■ DESCRIPTION OF THE TASK ■
Copy the lines below exactly. Start at the first and finish with the line containing "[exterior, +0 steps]".

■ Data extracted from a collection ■
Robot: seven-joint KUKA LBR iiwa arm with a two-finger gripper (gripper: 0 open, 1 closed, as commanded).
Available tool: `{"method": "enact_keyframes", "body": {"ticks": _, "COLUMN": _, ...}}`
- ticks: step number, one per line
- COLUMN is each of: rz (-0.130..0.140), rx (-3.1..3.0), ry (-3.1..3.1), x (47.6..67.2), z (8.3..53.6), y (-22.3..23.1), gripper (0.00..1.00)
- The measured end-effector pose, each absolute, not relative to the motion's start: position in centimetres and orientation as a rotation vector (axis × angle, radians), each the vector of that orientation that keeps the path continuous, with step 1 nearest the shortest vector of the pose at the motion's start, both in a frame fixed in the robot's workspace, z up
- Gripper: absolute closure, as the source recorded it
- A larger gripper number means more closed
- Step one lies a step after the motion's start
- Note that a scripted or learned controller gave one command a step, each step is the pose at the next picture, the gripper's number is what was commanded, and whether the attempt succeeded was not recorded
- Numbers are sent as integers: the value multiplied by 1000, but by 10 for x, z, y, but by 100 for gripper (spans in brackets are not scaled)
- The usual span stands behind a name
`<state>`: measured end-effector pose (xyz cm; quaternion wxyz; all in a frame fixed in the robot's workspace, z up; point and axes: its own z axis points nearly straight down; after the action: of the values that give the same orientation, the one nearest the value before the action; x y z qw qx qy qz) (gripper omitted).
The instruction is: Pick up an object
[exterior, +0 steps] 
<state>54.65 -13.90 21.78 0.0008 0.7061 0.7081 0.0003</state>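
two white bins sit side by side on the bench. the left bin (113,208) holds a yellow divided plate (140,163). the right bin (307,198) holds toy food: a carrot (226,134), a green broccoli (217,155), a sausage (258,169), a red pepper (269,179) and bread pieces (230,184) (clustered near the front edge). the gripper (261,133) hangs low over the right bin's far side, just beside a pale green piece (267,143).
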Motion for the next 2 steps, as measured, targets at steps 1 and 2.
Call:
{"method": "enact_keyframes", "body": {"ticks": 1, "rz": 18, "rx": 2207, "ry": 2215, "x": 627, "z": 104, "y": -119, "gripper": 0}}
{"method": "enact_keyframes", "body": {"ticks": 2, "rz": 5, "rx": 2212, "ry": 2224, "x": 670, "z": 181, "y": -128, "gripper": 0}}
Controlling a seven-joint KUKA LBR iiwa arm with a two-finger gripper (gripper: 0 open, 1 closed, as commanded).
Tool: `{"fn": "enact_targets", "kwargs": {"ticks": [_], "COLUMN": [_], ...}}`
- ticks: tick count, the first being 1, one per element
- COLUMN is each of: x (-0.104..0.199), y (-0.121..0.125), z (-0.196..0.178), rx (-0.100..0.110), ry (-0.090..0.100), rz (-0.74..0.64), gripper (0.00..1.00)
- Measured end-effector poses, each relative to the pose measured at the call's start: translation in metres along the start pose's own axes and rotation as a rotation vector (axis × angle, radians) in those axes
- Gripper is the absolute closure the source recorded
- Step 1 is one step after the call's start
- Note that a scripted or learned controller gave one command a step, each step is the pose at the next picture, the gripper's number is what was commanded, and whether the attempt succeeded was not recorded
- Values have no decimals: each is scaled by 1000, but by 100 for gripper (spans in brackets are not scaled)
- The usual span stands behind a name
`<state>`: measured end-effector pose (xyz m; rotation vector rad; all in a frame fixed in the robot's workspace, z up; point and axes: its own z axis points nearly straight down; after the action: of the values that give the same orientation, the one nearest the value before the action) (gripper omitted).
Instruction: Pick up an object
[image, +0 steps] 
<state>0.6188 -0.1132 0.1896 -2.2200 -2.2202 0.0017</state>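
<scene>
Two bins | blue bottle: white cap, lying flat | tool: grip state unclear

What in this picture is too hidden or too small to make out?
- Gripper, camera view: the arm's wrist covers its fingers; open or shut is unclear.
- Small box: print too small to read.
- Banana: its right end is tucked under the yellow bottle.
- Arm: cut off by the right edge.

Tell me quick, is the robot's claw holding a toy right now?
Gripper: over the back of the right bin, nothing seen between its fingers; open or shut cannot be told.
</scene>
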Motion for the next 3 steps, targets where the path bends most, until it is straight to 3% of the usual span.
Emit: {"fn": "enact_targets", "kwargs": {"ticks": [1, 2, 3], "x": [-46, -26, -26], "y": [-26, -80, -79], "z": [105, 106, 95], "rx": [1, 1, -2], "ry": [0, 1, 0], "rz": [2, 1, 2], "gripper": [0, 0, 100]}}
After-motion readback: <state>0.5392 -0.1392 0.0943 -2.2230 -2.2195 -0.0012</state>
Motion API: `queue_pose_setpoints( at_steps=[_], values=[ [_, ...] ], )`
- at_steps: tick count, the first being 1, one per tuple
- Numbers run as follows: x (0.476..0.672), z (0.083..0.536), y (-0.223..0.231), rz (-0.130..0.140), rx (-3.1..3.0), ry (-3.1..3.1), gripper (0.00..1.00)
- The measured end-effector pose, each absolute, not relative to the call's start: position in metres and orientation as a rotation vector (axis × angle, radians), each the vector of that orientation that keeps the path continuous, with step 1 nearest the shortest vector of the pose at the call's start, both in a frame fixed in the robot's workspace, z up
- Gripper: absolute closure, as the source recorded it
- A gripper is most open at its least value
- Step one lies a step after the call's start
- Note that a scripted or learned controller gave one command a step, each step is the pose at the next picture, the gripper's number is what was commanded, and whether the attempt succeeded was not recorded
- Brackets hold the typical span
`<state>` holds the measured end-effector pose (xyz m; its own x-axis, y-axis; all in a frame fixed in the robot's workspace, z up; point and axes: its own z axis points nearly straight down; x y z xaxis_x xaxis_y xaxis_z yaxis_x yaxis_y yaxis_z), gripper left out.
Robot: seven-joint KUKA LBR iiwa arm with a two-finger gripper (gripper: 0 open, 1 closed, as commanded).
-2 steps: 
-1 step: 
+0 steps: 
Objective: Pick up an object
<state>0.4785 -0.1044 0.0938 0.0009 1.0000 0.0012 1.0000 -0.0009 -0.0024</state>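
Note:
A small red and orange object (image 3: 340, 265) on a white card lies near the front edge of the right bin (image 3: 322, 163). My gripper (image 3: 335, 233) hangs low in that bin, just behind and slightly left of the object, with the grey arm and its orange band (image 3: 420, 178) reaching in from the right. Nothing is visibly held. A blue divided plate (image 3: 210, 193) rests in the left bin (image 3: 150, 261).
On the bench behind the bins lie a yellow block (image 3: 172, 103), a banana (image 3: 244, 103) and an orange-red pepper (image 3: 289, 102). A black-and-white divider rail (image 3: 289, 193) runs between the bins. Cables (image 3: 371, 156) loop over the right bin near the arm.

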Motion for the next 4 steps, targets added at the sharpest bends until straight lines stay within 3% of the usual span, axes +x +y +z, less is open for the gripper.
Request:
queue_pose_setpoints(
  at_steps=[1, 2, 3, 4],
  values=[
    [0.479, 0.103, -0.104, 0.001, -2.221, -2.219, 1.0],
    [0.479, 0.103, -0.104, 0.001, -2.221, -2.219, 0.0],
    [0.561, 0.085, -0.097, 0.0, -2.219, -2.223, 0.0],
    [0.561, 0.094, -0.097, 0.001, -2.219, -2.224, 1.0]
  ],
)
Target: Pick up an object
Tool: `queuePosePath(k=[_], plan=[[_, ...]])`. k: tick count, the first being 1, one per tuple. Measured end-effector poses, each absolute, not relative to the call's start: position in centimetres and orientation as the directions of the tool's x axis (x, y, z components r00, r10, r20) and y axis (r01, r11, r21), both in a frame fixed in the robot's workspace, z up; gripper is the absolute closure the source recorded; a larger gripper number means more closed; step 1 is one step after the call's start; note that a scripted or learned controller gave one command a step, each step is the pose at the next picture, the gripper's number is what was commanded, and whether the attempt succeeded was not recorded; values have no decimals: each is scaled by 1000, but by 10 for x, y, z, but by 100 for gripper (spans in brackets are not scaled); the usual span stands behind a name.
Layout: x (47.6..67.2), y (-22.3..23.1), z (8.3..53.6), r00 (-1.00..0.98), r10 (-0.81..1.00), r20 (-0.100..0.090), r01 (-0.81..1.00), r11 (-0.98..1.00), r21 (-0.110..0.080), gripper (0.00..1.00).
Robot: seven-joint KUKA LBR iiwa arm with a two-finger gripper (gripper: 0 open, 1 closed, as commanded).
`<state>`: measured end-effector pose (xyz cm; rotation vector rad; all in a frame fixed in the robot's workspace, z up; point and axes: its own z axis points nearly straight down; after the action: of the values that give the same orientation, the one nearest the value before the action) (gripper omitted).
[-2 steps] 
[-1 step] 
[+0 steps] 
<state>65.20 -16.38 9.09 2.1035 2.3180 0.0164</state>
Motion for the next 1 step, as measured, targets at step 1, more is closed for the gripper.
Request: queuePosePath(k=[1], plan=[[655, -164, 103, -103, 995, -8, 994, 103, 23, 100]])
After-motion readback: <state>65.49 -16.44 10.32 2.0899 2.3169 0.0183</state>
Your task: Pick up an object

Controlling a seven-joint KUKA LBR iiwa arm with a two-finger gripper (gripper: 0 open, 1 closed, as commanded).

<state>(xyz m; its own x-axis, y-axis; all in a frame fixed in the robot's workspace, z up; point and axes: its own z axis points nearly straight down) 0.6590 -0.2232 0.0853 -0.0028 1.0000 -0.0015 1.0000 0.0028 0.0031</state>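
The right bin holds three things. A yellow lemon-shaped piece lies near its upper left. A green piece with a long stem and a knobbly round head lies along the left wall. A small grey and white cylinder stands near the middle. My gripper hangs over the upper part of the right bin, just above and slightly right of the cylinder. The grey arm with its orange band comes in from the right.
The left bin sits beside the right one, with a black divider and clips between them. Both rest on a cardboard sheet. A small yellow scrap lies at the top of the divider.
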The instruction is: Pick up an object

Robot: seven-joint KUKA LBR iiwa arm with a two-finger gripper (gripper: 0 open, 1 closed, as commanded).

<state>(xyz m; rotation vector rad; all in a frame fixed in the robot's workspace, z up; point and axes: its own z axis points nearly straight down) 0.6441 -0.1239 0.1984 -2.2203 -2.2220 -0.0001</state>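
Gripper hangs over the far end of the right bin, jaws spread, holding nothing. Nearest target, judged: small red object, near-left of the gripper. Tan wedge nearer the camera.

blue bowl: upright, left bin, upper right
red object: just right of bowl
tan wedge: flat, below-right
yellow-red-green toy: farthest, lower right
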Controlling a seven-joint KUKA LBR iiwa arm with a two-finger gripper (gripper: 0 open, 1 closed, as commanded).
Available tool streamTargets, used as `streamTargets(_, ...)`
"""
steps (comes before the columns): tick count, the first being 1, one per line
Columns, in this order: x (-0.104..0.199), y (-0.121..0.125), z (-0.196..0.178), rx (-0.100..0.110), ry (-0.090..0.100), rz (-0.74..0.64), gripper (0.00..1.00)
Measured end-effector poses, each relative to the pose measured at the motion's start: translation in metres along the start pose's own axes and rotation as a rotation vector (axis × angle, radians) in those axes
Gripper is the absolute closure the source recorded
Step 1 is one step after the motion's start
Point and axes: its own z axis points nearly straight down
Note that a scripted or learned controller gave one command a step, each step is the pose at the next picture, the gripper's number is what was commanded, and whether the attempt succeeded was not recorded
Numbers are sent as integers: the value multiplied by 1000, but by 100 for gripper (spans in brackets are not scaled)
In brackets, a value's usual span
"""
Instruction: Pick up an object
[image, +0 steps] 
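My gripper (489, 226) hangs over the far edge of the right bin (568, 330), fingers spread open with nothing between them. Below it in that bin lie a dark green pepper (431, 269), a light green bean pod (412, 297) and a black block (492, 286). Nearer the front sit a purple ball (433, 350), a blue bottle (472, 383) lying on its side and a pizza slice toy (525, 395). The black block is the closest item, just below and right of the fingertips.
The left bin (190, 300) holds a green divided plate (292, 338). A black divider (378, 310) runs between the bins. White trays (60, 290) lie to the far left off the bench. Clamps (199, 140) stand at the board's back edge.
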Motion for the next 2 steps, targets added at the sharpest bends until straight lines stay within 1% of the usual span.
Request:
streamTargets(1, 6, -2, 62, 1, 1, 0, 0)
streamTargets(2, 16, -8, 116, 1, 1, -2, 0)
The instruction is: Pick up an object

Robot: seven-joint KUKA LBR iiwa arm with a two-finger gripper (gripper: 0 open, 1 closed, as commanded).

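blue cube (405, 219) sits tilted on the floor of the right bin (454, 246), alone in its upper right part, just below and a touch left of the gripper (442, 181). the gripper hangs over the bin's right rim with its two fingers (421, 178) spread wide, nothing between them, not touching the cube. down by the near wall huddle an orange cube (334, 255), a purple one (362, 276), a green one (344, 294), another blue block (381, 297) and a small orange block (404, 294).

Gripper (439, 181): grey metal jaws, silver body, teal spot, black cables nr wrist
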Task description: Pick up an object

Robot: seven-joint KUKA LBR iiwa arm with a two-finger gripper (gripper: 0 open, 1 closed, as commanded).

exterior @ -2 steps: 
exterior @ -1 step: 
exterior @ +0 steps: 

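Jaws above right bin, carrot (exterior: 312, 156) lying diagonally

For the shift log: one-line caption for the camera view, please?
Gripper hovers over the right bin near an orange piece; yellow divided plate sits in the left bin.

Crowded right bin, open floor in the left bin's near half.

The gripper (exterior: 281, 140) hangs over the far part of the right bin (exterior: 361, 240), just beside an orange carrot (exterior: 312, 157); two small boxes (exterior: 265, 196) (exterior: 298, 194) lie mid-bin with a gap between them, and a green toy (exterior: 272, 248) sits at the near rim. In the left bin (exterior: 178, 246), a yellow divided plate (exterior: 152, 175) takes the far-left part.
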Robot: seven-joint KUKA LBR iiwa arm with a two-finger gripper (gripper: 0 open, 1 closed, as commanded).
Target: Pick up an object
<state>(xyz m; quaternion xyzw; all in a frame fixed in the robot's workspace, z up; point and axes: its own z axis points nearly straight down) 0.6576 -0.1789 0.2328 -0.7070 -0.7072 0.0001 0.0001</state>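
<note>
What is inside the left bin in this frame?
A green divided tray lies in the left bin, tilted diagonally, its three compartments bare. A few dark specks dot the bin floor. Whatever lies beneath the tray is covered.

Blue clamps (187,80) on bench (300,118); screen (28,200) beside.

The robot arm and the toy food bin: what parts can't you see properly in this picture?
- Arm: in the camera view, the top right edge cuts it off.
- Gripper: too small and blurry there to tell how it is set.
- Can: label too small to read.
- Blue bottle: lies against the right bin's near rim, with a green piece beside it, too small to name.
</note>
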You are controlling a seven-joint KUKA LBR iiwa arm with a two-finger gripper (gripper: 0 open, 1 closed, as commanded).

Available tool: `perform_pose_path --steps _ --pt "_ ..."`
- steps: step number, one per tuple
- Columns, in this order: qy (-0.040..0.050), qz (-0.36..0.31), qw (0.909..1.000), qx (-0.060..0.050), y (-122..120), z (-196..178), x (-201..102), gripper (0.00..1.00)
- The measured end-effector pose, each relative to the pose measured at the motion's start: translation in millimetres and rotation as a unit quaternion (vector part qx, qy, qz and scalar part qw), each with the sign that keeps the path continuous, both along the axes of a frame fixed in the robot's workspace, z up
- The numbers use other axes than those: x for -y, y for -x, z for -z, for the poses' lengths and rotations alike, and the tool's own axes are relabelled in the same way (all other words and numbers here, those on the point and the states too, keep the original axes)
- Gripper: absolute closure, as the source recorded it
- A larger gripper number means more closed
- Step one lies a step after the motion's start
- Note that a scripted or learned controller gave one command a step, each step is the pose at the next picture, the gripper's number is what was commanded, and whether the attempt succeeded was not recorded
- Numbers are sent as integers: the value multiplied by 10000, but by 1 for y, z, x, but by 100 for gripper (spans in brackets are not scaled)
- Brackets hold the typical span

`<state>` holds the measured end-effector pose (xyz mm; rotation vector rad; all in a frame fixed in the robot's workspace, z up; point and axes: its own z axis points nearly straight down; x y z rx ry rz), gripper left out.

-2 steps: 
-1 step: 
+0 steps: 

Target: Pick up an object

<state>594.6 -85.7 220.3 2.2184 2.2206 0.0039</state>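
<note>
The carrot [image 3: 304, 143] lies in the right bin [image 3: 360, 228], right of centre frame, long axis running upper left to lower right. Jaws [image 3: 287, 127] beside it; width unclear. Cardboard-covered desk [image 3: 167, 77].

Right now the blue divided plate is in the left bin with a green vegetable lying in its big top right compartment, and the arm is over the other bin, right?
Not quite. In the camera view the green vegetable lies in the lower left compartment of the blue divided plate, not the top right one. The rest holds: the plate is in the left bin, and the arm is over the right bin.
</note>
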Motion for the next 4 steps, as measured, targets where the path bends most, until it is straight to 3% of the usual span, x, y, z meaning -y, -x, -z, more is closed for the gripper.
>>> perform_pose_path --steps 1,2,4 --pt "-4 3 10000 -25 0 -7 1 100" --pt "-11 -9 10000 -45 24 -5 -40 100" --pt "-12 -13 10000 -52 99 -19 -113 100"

■ COMPLETED EXERCISE ■
Robot: seven-joint KUKA LBR iiwa arm with a two-finger gripper (gripper: 0 open, 1 closed, as commanded).
Available tool: `{"method": "enact_keyframes", "body": {"ticks": _, "COLUMN": _, ...}}`
- ticks: step number, one per line
- COLUMN is each of: rz (-0.130..0.140), rx (-3.1..3.0), ry (-3.1..3.1), x (47.6..67.2), z (8.3..53.6), y (-22.3..23.1), gripper (0.00..1.00)
- The measured end-effector pose, each absolute, not relative to the motion's start: position in centimetres and orientation as a rotation vector (axis × angle, radians), each the vector of that orientation that keeps the path continuous, with step 1 nearest the shortest vector of the pose at the motion's start, both in a frame fixed in the robot's workspace, z up
- Gripper: absolute closure, as the source recorded it
- A larger gripper number means more closed
- Step one lies a step after the motion's start
- Note that a scripted or learned controller gave one command a step, each step is the pose at the next picture, the gripper's number is what was commanded, and whether the attempt succeeded was not recorded
- Numbers are sent as integers: the value multiplied by 1000, but by 10 for x, z, y, but by 100 for gripper (spans in brackets are not scaled)
- The usual span stands behind a name
`<state>`: measured end-effector pose (xyz cm; quaternion wxyz; all in a frame fixed in the robot's workspace, z up; point and axes: its own z axis points nearly straight down; after the action: of the values that give the same orientation, the one nearest the value before the action; x y z qw qx qy qz) (gripper omitted).
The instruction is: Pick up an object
[exterior, +0 steps] 

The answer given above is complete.